PRC - Acronym for the People's Republic of China, the name of modern Communist China.

PTU - Acronym for Police Tactical Unit, the arm of the police force that handles crisis situations (bank robberies, hostage situations, etc.). The SWAT-type force that actually goes in and handles the dirty work in these situations are known as the Special Duties Unit, or SDU. There have been many movies that deal with these teams, specifically their training tactics, known as police procedural movies, such as First Option. For more information, visit this site.

qing - Chinese term for the emotive feelings generated by one's heart. Used to describe someone who goes with their gut instincts rather than logic and will do anything to help their friends. Most heroes in HK movies are personifications of qing.

Qing Dynasty - The time period when the Manchus ruled China. Sometimes spelled as it is pronounced, "Ching." Not to be confused with qing (see above) in any way.

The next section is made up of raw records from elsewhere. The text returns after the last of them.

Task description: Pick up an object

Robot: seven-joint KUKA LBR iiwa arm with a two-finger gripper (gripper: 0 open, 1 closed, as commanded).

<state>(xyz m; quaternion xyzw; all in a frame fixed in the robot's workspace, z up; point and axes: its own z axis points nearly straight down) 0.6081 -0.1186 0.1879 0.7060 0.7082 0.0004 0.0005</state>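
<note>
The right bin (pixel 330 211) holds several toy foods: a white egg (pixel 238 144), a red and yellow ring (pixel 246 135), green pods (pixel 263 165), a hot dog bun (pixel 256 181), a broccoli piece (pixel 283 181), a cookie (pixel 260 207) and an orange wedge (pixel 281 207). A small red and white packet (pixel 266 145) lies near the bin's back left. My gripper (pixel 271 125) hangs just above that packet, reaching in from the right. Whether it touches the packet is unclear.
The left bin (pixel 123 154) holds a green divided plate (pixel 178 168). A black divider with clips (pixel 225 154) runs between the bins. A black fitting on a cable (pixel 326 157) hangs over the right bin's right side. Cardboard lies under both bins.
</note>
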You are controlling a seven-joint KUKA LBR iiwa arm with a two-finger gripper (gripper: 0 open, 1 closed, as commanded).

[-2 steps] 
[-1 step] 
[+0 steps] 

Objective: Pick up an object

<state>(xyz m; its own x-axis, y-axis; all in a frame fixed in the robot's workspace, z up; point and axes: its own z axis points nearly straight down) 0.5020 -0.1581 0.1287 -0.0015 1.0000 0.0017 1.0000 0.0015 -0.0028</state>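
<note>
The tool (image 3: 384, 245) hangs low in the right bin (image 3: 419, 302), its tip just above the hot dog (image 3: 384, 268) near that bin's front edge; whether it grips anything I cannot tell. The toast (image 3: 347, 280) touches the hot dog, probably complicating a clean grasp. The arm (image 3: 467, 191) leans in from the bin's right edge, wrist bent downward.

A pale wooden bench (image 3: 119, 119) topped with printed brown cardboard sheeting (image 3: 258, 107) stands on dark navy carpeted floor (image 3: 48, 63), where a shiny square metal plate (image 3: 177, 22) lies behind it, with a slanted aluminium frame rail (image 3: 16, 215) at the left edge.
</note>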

queue - The hairstyle imposed by Manchu rulers on the people of China during their period of rule; shaved in the front with a long braid in the back. Cutting of the braid was considered dishonorable to the Manchus and could result in death. It was also believed by some that the queue contained the "essence" of a person and so by cutting a part of it, so-called "sorcerers" could take a person's soul and compel them do things.